Asynchronous Runtimes in Action: An Introspective Framework for a Next Gen Runtime

Published in IPDRM, 2016

One of the most critical challenges that new high performance systems face is the lack of system software support for these large scale systems. Investment on system stack components is essential in the development, debugging and optimization of the new emerging programming models. These emerging models have the promise to better utilize the vast hardware resources available in current and future systems. To aid in the development of applications and new system stacks, runtimes, as instances of their respective execution models, need to produce facilities to introspect their inner workings and allow an in depth attribution of performance bottlenecks and computational patterns. In other words, the runtime systems need to reduce their opacity to observers so that users of a novel program execution model can adapt their designs to fit the intended model usage, regardless of the layer that they are working on.
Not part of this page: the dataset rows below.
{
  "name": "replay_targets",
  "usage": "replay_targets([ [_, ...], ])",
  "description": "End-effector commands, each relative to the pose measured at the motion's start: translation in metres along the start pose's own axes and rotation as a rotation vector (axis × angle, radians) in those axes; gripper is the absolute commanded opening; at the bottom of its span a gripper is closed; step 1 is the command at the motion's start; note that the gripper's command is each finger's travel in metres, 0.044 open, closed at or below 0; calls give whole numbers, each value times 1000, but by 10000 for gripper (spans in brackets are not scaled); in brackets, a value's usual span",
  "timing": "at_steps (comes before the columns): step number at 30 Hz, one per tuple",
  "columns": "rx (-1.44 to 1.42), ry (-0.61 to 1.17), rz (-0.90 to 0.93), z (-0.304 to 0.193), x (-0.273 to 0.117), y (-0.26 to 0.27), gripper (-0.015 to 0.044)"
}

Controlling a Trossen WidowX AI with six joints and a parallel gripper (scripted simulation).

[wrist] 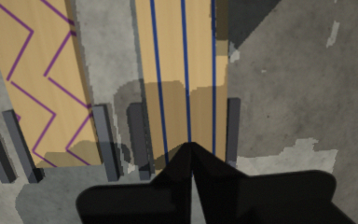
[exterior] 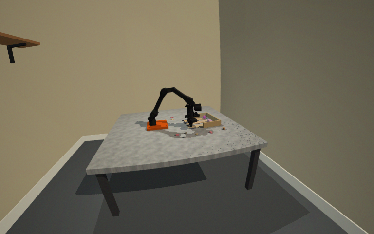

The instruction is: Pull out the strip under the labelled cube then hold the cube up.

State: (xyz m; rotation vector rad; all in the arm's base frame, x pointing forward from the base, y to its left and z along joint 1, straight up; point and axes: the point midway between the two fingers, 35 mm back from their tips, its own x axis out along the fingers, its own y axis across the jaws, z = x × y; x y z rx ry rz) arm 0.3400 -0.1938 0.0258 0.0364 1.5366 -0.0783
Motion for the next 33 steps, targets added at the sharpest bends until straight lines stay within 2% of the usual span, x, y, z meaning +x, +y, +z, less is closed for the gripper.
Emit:
replay_targets([
  [1, -3, 10, 5, -8, 3, 0, 0],
  [33, -3, 14, 5, -58, 4, 1, 0],
])
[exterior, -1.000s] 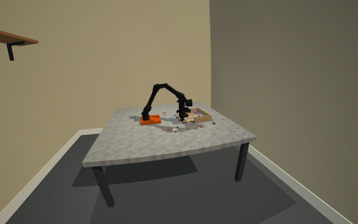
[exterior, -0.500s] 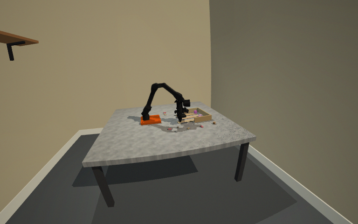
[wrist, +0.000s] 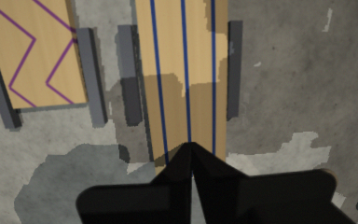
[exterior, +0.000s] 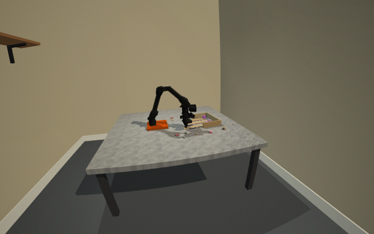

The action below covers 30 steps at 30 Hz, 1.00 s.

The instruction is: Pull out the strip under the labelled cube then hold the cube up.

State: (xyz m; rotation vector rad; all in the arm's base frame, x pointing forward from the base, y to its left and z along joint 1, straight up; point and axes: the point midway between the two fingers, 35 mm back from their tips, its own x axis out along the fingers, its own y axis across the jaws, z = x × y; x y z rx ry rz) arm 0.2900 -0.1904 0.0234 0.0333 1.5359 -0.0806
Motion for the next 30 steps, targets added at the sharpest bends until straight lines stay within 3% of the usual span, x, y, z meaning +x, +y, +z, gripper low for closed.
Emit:
replay_targets([
  [1, -3, 15, 8, -10, 4, 1, 0],
  [30, -3, 18, 8, -54, 4, 2, 0],
])
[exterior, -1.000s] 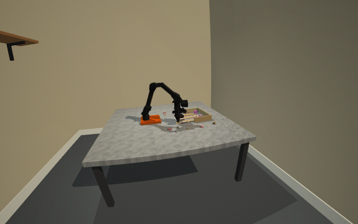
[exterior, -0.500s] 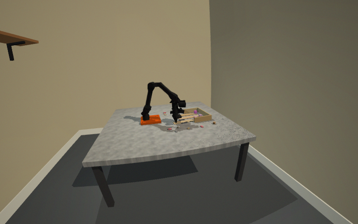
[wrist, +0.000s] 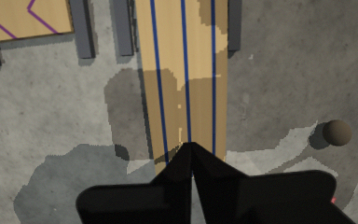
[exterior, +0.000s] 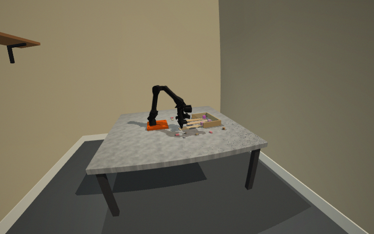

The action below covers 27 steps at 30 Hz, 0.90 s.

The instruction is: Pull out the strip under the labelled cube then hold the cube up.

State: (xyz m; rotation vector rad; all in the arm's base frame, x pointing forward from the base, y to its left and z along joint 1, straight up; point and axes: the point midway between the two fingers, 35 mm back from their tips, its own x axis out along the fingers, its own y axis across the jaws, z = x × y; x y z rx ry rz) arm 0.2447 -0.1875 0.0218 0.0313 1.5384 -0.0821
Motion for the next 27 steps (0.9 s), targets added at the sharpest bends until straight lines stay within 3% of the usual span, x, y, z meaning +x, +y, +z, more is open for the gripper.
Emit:
replay_targets([
  [1, -3, 16, 10, -10, 4, 2, 0],
  [27, -3, 19, 10, -49, 4, 2, 0],
])
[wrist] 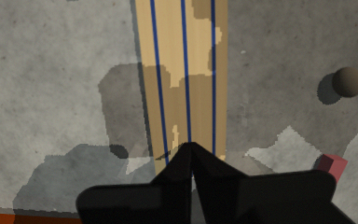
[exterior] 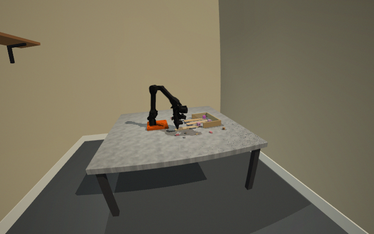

This design/development loop (akin to co-design) enables synergistic opportunities across the entire computational stack. This paper presents the design and implementation of a simple “gray” box performance attribution harness running inside a fine grain runtime system: the Open Community Runtime (OCR). We showcase what such a framework can indicate regarding the runtime behavior while running at scale. To this end, we have designed a set of synthetic scenarios aimed to test the runtime at their best and worst cases. We present an analysis of the most important runtime features, properties and idiosyncrasies that will affect the development of new runtime features, algorithmic selection, and application development.